-------------------
GENERAL INFORMATION
-------------------

This dataset contains the data files used in the study "Feeding Health Inequality through Platform-Based Food Delivery in China," coauthored by Hai Ding, Chenran Liu, Yu Xie, Jia Yu and Zhengrong Yuan. The study examines how the expansion of online food delivery platforms affects health inequality in China by combining county-level food delivery platform entry data with individual-level survey data from the China Family Panel Studies (CFPS).

The released files provide information on the timing and expansion of food delivery platform entry at the county level, county-level characteristics, pre-treatment county-level control variables, and replication code for the regression results.
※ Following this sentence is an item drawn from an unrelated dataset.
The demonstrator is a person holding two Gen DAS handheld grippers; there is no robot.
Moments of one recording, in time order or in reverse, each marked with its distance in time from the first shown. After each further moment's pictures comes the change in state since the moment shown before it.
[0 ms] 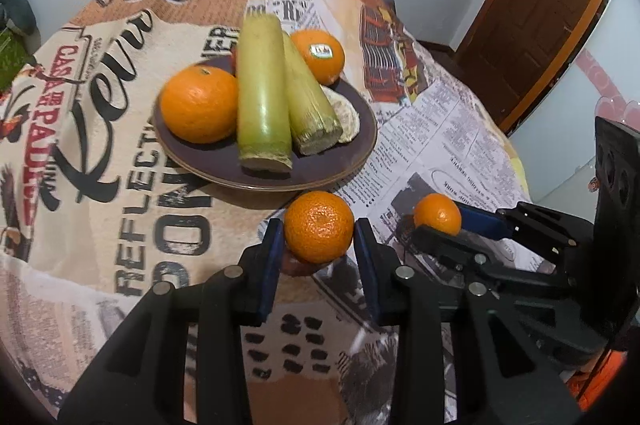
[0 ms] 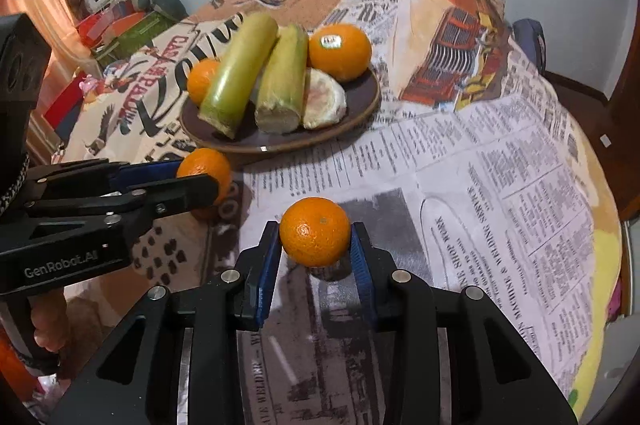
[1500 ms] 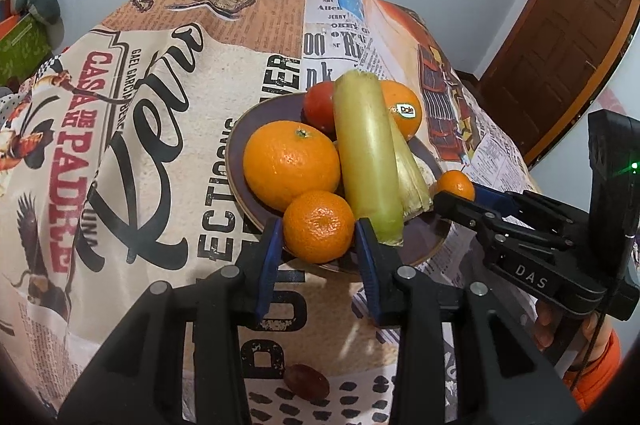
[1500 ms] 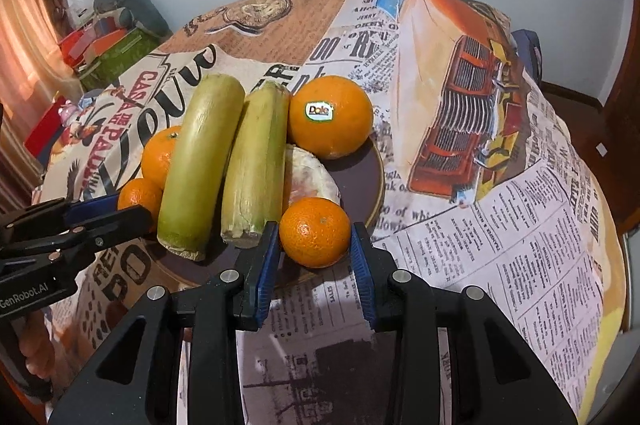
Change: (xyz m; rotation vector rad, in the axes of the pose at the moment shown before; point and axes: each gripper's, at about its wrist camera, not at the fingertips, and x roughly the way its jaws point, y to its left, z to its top) left arm 0.009 0.060 0.039 -0.078 -0.051 0.050; right arm 0.045 -0.005 0.062 0.025 -0.028 -0.036
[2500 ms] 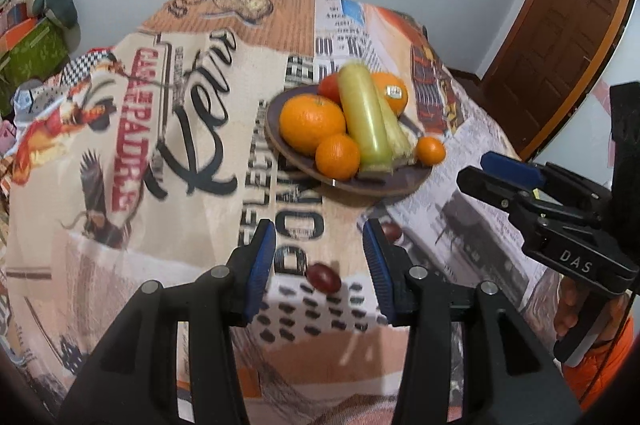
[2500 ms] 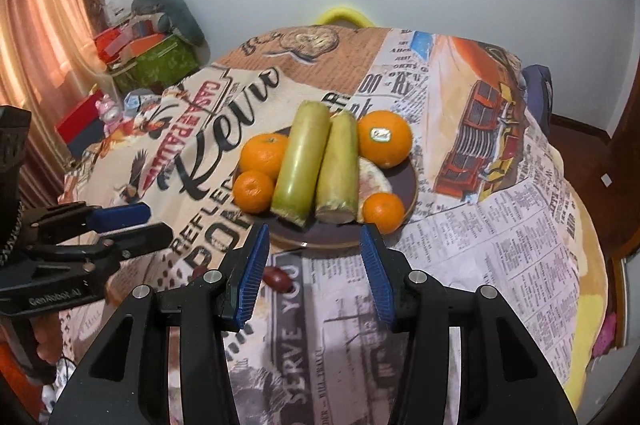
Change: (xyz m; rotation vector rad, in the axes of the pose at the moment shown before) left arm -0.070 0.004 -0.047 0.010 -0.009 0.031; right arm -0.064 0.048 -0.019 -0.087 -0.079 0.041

Please note that reproducing the full set of empirical results requires access to the CFPS data. Individual-level CFPS public-use data can be obtained after registration through the CFPS data platform. Restricted CFPS data containing county-level geographic identifiers must be accessed through designated data laboratories approved by the Institute of Social Science Survey (ISSS), Peking University.

--------------------------
SHARING/ACCESS INFORMATION
-------------------------- 

The data files provided in this release are intended for academic research and replication purposes. Users should cite the corresponding article when using these files. [Citation information will be updated after publication.]

The China Family Panel Studies (CFPS) data used in the study are subject to the data-use requirements of the CFPS project and are not redistributed in this release. Individual-level CFPS public-use data can be accessed after personal registration through the CFPS data platform: https://cfpsdata.pku.edu.cn/.

Restricted CFPS data containing county-level geographic identifiers are not publicly downloadable. These data must be accessed through designated data laboratories approved by the ISSS at Peking University. For details, please see: https://cfpsdata.pku.edu.cn/#/newsDetail/51.

Users who wish to reproduce the full empirical analyses should obtain the required CFPS public-use and restricted-use data directly from the CFPS project and comply with all relevant data-use agreements and confidentiality requirements.

--------------------
DATA & FILE OVERVIEW
--------------------

Local files:

- README.txt
- food_delivery_entry_count.xlsx
- county_characteristics.dta
- county_characteristics_2012.dta
- food_delivery_pilot.dta
- regression code.do

External files:

- China Family Panel Studies (CFPS) public-use data
- China Family Panel Studies (CFPS) restricted-use data with county-level geographic identifiers

Relationship between files, if important for context:

[food_delivery_entry_count.xlsx] provides monthly and cumulative information on the rollout of food delivery platforms across counties and is used to reproduce Fig. 1. It was constructed by aggregating the platform entry information in [food_delivery_pilot.dta].

[county_characteristics.dta] provides annual county-level socioeconomic characteristics from 2010 to 2022, along with geographic characteristics, and is used to estimate the exponential hazard model for platform entry timing reported in Table S3.
Sources: The county-level socioeconomic variables (lnrgdp, lnpop_density, and lnsales_consumer) were obtained from the China County Statistical Yearbook, and the terrain slope variable (slope) was derived from the Digital Elevation Model in the 1:1 Million Scale National Basic Geographic Database.

[county_characteristics_2012.dta] provides pre-treatment county-level characteristics measured in 2012.
Sources: The county-level socioeconomic variables (lnrgdp_2012, lnpop_density_2012, and lnsales_consumer_2012) were obtained from the China County Statistical Yearbook, and the terrain slope variable (slope) was derived from the Digital Elevation Model in the 1:1 Million Scale National Basic Geographic Database. The county-level Gini coefficient of household income (gini_manual2005) was constructed using the 1% random sample of the 2005 Population Census, while the log numbers of gyms, restaurants, and grocery stores in 2012 (lngyms_2012, lnrestaurants_2012, and lnstores_2012) were constructed from AMap point-of-interest data.

[food_delivery_pilot.dta] provides the timing of food delivery platform entry across districts/counties. Together with [county_characteristics_2012.dta], this file is used to construct the treatment variables and county-level controls for the main regression analyses, mechanism analyses, heterogeneity analyses, and robustness checks.
Sources: The food delivery platform entry data were constructed by the authors using archived webpages from the Wayback Machine and job-posting information from major recruitment websites, including Zhaopin, 51Job, and Liepin.

[regression code.do] provides the Stata code used to reproduce the regression results.

To reproduce the full set of empirical results, users need to merge the provided county-level platform entry and county-characteristics files with CFPS individual-level data. The CFPS data are provided by the ISSS, Peking University. Because the CFPS data are subject to data-use restrictions, the individual-level CFPS data and restricted county-level geographic identifiers are not included in this release.